## REQUIREMENT
Could you retype only the lines from the one containing "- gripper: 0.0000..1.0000" through the final line of the entries, both included, skipping any images?

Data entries

>>>>>

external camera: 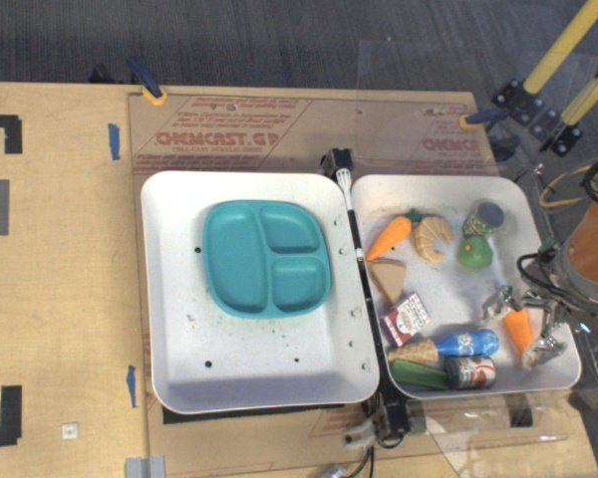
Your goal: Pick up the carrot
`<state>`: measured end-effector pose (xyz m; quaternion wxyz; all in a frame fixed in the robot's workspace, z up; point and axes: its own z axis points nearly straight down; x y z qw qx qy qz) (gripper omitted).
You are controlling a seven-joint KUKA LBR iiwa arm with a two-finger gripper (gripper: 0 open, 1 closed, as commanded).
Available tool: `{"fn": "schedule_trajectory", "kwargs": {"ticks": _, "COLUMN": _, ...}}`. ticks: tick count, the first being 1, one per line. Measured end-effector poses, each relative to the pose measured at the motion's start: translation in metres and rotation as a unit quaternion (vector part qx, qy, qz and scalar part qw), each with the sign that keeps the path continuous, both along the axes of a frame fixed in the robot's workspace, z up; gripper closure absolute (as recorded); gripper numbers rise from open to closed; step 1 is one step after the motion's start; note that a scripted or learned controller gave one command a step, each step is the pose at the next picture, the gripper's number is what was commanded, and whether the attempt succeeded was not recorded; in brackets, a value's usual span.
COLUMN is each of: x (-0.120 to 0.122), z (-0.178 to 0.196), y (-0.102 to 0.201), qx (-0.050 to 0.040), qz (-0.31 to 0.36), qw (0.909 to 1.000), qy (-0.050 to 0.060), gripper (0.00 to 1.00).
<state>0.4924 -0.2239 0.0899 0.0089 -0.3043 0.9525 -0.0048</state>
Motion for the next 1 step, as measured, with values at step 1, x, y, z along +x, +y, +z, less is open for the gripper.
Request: {"fn": "schedule_trajectory", "kwargs": {"ticks": 1, "x": 0.0050, "z": 0.0133, "y": 0.0024, "qx": -0.0002, "qz": 0.001, "qw": 1.0000, "qy": -0.006, "gripper": 1.00}}
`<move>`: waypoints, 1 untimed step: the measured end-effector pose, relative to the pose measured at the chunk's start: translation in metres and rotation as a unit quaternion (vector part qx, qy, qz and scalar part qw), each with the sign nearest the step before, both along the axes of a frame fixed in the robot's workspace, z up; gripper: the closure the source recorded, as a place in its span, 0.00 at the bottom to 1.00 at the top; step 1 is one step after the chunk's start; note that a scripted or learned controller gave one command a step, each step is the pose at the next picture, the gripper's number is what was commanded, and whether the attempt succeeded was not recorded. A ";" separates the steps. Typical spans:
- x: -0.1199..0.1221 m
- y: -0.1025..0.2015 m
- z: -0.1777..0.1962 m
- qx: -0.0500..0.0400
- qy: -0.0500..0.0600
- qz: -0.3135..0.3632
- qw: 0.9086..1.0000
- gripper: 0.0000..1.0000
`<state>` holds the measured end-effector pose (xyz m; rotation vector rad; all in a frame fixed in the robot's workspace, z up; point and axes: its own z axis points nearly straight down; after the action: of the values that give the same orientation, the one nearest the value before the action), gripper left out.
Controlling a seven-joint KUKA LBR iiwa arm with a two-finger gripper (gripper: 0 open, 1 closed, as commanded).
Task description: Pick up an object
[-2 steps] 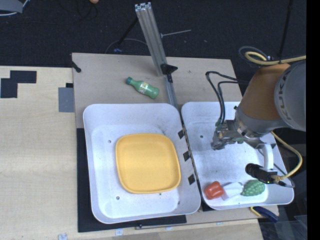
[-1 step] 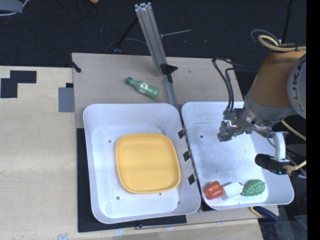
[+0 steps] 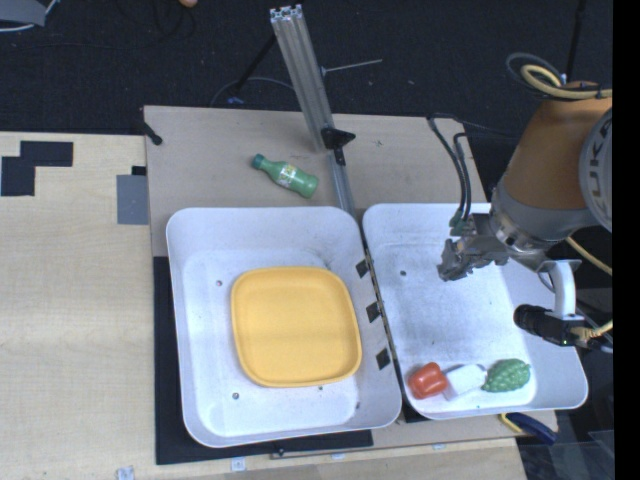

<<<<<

## ANSWER AREA
- gripper: 0.0000..1.0000
`<state>` holds the measured end-effector pose (xyz m; rotation vector rad; all in a frame fixed in the robot's workspace, z up; point and axes: its own z axis points nearly straight down; after the action: of the values that give the same orientation, the one nearest the value before the action), gripper left out.
Controlling a seven-joint KUKA LBR iiwa arm with a two-finger gripper (gripper: 0 open, 1 closed, as commanded).
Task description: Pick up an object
[-2 steps] 
[-1 step] 
[+0 steps] 

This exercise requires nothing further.